Skin rashes are common problems for people with HIV. As the white cell count drops, the frequency of rashes increases. New and old medications can also cause rashes over the course of years as medications may be changed repeatedly. Bacterial infections and infestations of scabies may also occur, which lead to itch and discomfort for those with HIV. Moreover, patients are susceptible to skin cancer, which has its own side effects and may involve invasive procedures to treat.

Skin Rash and HIV

  • According to the Australasian College of Dermatologists, about 90 percent of HIV patients will experience skin changes. The spectrum of skin changes is wide-ranging, from seroconversion Illness, which is contracted two to four weeks after exposure to HIV, to viral infections, such as herpes, shingles and warts. HIV patients are also prone to fungal infections, such as thrush, bacterial infections and parasitic infections. In the latter stages of the illness, more serious skin cancers may develop, such as Kaposi’s Sarcoma and melanoma. Good virus control and stabilization of the immune system help HIV patients avoid serious skin conditions or cancers associated with the disorder.

Scabies

  • Scabies may be at the core of a rash on the wrist. The scabies parasite may manifest as a rash on the wrists, between the fingers, or in the genital region, breasts, buttocks or elbows.

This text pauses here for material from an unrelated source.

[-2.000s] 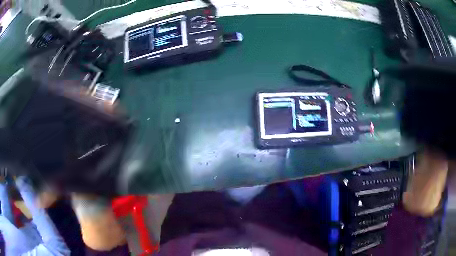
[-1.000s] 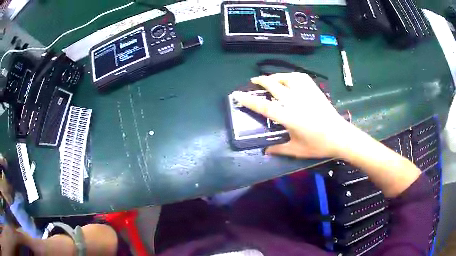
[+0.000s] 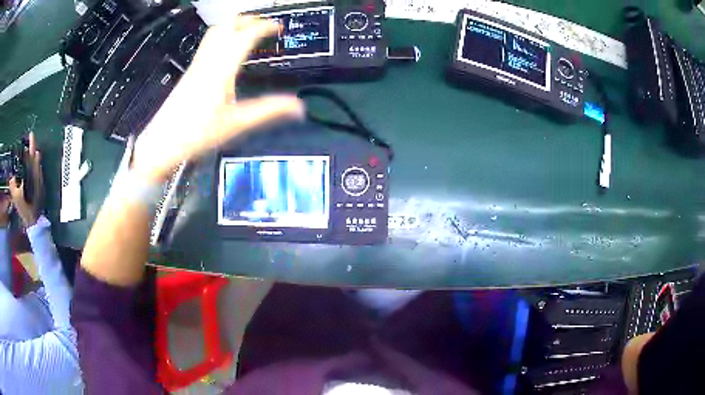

The rash will be pink to red in color and very itchy. The scabies mite lives on human skin and is spread by sexual contact, infested clothing, bedding or close personal contact. The condition is treated with a cream. Clothing and bedding must be washed in hot water to prevent reinfestation.

Drug Rashes

  • Drug rashes are the most common reason for changing HIV medications. These rashes can occur anywhere on the body, including the wrists. Sulfonamides and other antibiotics are common causes of rashes. Newer anti-viral medications are also contributors to rashes, such as nevirapine, efavirenz, delavirdine, amprenavir and abacovir. Skin reactions usually occur over a slow period of time and may take years to fully manifest.